After watching him in a talk at the Seattle Science Festival in 2013 (Click here to watch!) I really enjoyed how he described how science changes when new things are discovered and the world changes but sometimes “zombie” ideas come back and dominate. Those zombies could be hundreds of years old, ideas that have since become irrelevant but people “wake them up”. I thought his analogy and description of that process of people bringing up old scientific ideas and them having to work so hard to “put them back to sleep” was really clear and understandable.
Another thing I took away from this talk is how he analyzed the graph that shows how the world has warmed. He broke down his life to show how that could look as if we are in global cooling. His direct attack on those kind of interpretations is not only eye opening but makes you think about what other kinds of statistics and graphs have been cut down by the media and the government to show what they want to show.

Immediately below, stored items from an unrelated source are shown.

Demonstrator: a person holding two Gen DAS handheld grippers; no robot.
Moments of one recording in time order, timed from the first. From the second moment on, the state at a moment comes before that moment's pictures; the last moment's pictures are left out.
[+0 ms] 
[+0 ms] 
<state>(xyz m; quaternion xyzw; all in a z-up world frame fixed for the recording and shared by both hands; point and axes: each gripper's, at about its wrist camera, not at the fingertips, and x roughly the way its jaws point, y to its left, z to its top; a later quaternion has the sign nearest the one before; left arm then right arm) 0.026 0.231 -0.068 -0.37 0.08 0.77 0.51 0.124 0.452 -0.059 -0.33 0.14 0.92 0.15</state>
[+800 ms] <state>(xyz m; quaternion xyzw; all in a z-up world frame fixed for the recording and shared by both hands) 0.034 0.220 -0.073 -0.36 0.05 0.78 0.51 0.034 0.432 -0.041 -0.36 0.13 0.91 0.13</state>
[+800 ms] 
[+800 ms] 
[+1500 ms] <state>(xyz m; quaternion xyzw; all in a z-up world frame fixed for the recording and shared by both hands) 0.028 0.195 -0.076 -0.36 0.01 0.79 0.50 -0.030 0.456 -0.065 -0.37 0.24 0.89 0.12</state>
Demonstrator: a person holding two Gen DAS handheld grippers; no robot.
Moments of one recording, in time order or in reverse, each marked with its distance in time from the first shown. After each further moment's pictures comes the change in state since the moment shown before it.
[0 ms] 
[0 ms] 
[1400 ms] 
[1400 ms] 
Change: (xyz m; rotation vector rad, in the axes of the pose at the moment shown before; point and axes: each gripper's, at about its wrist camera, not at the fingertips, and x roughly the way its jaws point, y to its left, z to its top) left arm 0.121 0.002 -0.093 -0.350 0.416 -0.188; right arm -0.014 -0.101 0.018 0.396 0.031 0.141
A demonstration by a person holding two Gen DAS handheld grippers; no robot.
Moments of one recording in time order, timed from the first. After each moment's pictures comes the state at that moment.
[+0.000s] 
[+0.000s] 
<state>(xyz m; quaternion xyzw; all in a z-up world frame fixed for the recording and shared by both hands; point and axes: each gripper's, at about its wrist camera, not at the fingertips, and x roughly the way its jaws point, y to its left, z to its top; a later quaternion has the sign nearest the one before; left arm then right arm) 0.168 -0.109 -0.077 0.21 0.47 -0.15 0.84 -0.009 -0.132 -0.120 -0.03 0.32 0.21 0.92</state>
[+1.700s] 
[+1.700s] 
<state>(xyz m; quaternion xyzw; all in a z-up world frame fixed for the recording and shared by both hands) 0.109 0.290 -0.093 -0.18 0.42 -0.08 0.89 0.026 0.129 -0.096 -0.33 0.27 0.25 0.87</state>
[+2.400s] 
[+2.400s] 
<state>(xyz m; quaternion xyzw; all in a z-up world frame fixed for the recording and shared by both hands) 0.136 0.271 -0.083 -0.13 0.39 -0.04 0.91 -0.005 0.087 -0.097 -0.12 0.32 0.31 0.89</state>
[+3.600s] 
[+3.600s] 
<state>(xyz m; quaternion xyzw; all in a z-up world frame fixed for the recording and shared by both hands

Something that I thought was really powerful was his quote, “If we burn before we learn, we leave our grandchildren without a safety net”. He continues on to say that “if we burn while we learn” we can make the world a better place, we can give the next generations a safety net. He reiterates that the resources are there, even Lincoln saw that we have forces to be tamed (wind). We just have to take advantage now.


If I could ask him one question I think it would be:

What can I, one person, do to help Global Warming, to help the world “learn before we burn”?